Italy: Rome

Shhhh, don’t tell San Francisco, but I’ve fallen in love with another city—Rome.  We were ready to leave South America, but not ready for the spell that Rome cast on us.  It was just supposed to be a layover that we extended for a few nights, and now, I think it’s getting serious.  We rented a designer apartment near Piazza Navona that put us in the center of all the action.

We quickly turned on vacation mode which for us meant we ate three healthy (as in sizable) meals a day, consumed ice cream at least once and drank as much wine as possible.  In Rome, we found it hard to eat poorly.  Every restaurant was great: fresh pasta, homemade pizza, even the house wine.  No restaurant would be able to last in Rome without making food the way “mama” did.  We enjoyed recipes passed from generation to generation with much appreciation for real Italian food.  We sampled gelato flavors across Rome to compare flavor, texture and taste.  The size my belly grew can be measured in inches.

The best part about Rome for us was arguably the food, but the next was the fact that you could turn down an alley in the city and there was a high likelihood that something important happened there.

The history and culture surrounding even the local gelato store made things feel special.  Already overwhelmed with the city and knowing we only had three days to explore, we went ahead and sprung for the Rome Card (a Disneyland-like fast pass) which allowed us to skip the lines at both the Forum and Colosseum.  We started at the Forum, taking our hosts’ Blue Guide as a reference.  Joshua led us back in time past Julius Cesar’s grave and the heart of ancient Rome.  We spent the morning soaking up our surroundings, trying to catch a glimpse of what Rome was like before hordes of tourists descended upon it each summer.  I’ve never seen SO many fancy cameras.  Even 10 year old tourist children were taking photos with them.

The Colosseum was exactly what Joshua was hoping for—a real life scene from Gladiator (his favorite movie).  Its floor was built to include hatches that could reveal new obstacles, animals and warriors at any time during the “show.”  The sand covering the wooden stage was meant to soak up the blood.  As gruesome as its typical entertainment may have been, the stadium was well designed for its use.

We continued our self-guided tour at the Pantheon, located just a few blocks from our apartment.  The Pantheon opened our eyes to the drama hidden in Rome: the feud between Raphael and Michaelangelo, the contrasting wishes of successive popes and Bernini—you either love him or hate him, but he’s impossible to ignore.

We passed the Trevi Fountain en route to the Spanish steps, so we made our wishes and threw in a coin for our eventual return to Rome.

As the sun went down at the Spanish Steps, we shared the scene with other tourists appreciating the bustling action of the city.

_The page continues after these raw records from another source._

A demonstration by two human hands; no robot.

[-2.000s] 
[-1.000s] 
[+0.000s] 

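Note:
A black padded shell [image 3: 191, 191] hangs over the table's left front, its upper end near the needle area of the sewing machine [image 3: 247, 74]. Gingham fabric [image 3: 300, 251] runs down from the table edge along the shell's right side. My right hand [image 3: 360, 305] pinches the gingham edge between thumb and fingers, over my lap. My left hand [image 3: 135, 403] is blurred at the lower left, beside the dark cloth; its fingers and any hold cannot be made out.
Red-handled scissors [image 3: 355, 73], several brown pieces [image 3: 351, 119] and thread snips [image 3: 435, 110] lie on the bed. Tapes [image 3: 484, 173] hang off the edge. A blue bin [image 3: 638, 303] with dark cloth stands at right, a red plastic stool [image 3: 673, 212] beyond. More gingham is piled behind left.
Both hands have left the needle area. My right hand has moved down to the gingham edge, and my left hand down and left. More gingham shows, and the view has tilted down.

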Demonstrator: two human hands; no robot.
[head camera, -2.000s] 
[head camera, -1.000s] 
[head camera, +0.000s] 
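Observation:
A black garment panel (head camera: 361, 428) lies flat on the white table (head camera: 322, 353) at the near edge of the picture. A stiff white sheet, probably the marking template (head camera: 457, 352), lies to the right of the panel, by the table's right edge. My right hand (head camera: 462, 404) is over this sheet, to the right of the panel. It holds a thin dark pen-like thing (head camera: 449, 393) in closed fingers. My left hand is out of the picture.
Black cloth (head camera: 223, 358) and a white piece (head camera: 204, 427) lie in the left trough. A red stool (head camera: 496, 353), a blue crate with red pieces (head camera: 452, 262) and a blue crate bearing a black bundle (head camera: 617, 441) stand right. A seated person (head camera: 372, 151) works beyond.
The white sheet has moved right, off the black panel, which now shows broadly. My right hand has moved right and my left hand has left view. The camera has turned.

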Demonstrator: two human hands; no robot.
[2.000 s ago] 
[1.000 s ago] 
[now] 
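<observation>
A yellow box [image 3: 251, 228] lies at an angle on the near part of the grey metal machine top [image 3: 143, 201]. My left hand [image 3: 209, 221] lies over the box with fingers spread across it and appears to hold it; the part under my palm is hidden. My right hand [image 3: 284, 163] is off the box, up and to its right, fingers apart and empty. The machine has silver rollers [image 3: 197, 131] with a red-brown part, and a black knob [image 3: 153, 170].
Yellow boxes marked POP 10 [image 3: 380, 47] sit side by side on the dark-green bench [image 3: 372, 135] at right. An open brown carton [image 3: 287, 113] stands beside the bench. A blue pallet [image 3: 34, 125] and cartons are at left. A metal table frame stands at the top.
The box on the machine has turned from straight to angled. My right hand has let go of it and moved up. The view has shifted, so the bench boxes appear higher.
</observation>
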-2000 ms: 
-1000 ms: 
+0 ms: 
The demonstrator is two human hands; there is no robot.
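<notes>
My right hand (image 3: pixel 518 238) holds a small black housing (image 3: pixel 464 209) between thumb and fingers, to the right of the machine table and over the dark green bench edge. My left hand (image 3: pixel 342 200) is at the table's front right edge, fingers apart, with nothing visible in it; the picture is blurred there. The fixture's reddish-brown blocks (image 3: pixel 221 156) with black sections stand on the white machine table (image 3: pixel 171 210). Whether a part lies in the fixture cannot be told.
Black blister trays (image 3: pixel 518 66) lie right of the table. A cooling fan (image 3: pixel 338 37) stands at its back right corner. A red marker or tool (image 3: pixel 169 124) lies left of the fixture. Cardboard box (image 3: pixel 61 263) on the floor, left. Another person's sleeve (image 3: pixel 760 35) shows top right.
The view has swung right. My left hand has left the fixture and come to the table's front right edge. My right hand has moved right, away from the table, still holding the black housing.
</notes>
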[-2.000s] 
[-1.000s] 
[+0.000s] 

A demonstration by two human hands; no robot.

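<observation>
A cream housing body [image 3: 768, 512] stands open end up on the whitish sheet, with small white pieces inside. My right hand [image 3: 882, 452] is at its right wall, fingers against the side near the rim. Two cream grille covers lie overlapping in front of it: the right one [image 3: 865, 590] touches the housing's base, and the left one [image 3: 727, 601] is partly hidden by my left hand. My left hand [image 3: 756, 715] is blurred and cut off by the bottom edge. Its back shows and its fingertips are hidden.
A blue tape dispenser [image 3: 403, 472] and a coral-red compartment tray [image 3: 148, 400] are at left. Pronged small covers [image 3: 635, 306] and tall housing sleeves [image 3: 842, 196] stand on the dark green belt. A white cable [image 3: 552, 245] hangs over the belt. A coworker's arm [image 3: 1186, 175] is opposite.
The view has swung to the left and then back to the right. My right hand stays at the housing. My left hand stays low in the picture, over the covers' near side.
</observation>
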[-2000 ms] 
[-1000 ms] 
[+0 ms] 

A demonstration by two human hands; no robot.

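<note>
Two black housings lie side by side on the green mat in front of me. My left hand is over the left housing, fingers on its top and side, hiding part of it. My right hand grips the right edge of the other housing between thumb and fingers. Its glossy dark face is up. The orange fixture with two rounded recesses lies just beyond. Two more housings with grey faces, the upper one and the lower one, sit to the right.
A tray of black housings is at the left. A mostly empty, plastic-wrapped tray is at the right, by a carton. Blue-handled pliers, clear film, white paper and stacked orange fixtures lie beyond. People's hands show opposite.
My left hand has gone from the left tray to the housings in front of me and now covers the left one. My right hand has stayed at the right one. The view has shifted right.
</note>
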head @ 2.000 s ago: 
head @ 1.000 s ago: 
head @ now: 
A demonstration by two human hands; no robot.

We spent another day walking through the Jewish ghetto of the city and taking a tour of the synagogue that remains in the area.  It is a demonstration of efficiency.  When Rome regulated the Jews, they were allowed one synagogue, but with several groups practicing, the synagogue actually houses 5 schools under the same roof.  Just across the river, we meandered through the Travesterre neighborhood, full of shops and restaurants on our way to St. Peter’s Basilica.  Even though it was late in the day, we found out it was the perfect time to visit.  The crowds were mostly gone.  The late afternoon light coming through the windows shown down in a very angelic way.  When we climbed to the top of the dome, the 5pm service had started, so we got to listen to the most beautiful chanting and hymns from above.

We made our plans to come back to the Vatican early the next morning.  We used our Blue Guide to move through the museum, which provided information on every room far beyond our comprehension.  The construction of the hallways of the Vatican is elaborate, and each room is dedicated fully to its contents, so we enjoyed an overall feeling of awe while being there.

We traveled the maze to the Sistine Chapel where, in silence, we stared at the ceiling.  I took a picture (bad girl!) But, I couldn’t help it!

Even the stairs leaving were artistic.

Our host, Tommy, recommended one final stop for us in Rome, the Capuchin Crypt.  This odd work of art is composed of human bones (actually dead friars from the monk order) that have been organized into patterns and nailed to the walls or stacked in piles.  Each room has a completely new theme and decoration–hip bone, clavicle, hip bone in one room and femur, ankle, femur in another.  Even the light fixtures are made from human bones.  It’s half disgusting and half the most creative idea I’ve ever seen.  In the museum leading up to it, the information hinted that the monk who designed the rooms may have been a little obsessive…

We tried to leave Rome undone…only spending a few hours each day seeing the sights.  We spent the rest eating, shopping and generally enjoying our surroundings.  We plan to come back, if only for the fresh flowing water the you can drink from the streets that made Joshua so incredibly happy (after spending the last 6 months drinking through a filter).  I’m so excited we’ve finally found this city, filled with fashion, food, entertainment and culture.  But I can’t help but wonder, how are we just visiting for the first time?!  And, what are the immigration laws?